[Try it]: Transcribe everything in the listing below exactly, except the pictures.

◆ ◆ ◆ ◆

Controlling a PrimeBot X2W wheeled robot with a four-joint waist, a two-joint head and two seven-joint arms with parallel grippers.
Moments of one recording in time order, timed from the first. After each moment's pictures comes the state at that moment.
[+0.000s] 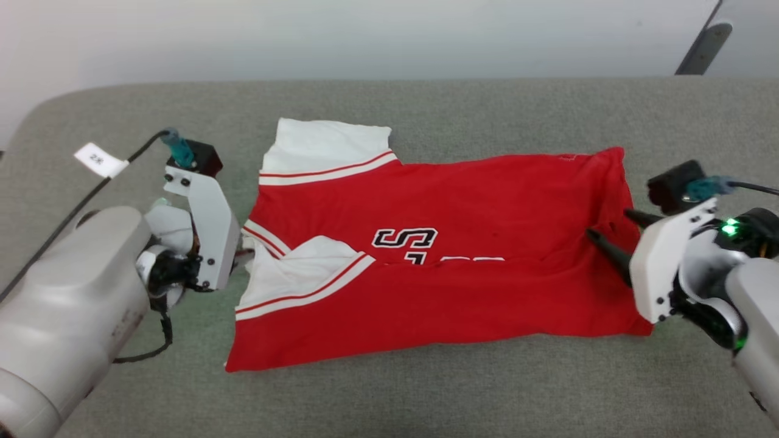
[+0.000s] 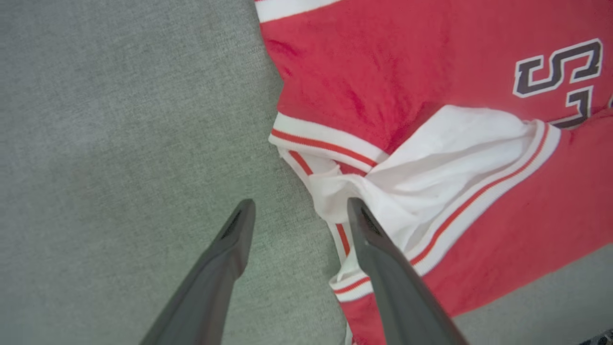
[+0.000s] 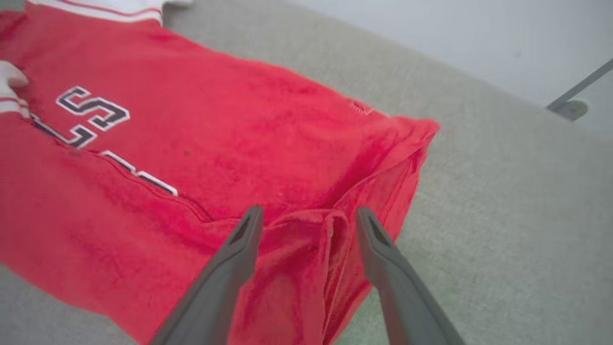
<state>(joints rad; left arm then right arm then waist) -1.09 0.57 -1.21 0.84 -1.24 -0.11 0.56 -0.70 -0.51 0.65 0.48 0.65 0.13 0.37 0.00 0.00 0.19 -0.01</state>
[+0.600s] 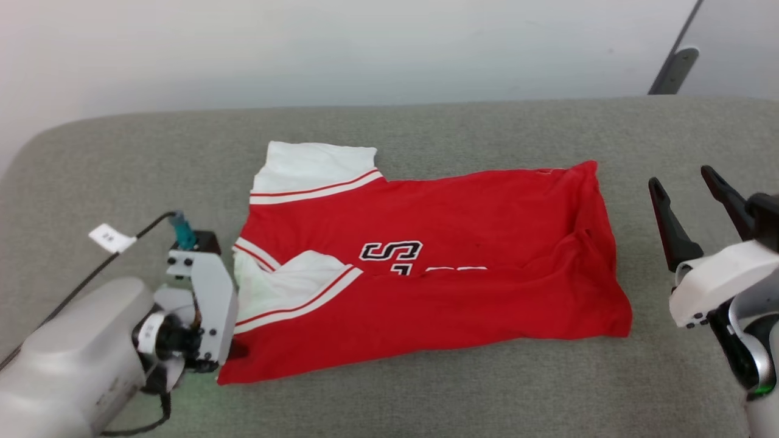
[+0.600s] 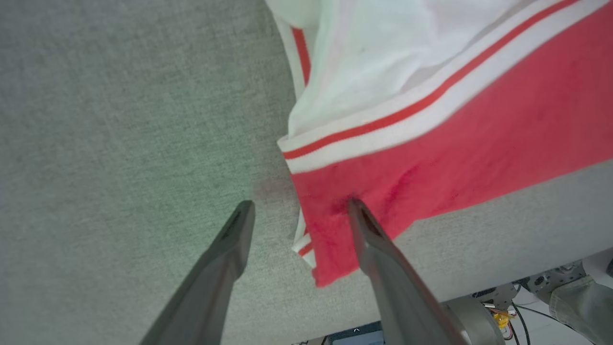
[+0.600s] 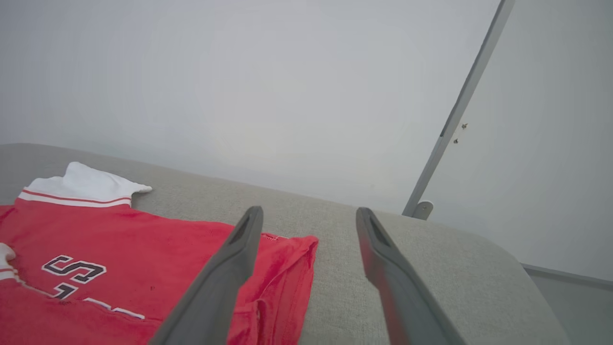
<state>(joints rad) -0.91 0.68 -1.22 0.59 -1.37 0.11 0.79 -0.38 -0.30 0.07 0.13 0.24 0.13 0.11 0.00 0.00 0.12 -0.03</state>
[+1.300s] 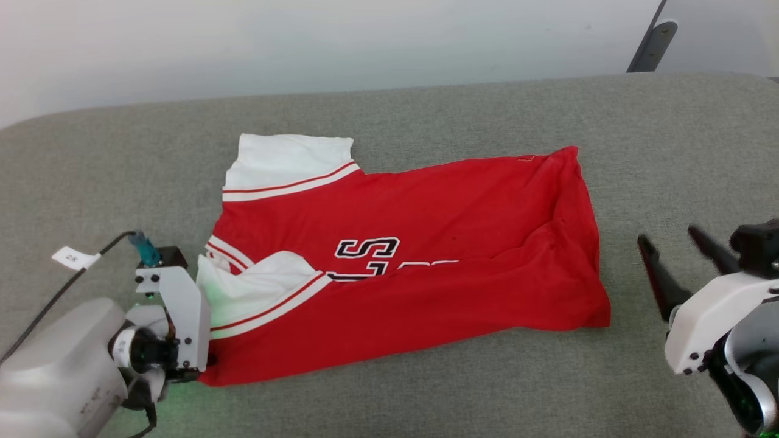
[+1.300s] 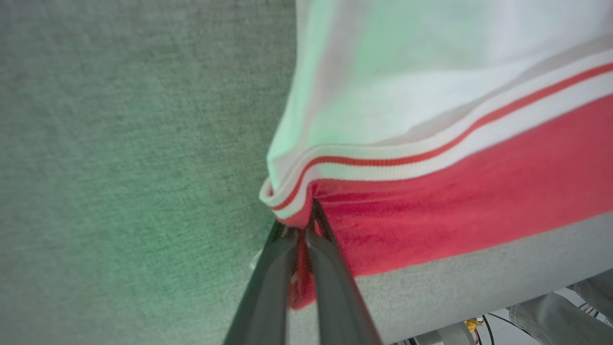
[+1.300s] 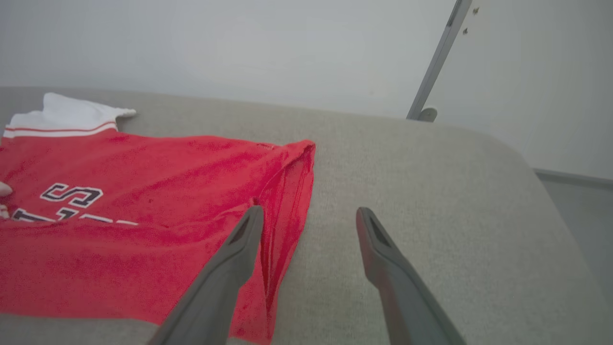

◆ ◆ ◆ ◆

[Answer for the task]:
Controlling a PrimeBot X2W wheeled robot with a four-joint waist, a two-joint head and two seven-joint arms with parallel grippers.
Moments of one recording in time order, timed from the first. After each moment's pictures comes the state at that moment.
[+0.000s] 
[+0.000s] 
[+0.000s] 
<state>(joints rad; left arm then right arm then waist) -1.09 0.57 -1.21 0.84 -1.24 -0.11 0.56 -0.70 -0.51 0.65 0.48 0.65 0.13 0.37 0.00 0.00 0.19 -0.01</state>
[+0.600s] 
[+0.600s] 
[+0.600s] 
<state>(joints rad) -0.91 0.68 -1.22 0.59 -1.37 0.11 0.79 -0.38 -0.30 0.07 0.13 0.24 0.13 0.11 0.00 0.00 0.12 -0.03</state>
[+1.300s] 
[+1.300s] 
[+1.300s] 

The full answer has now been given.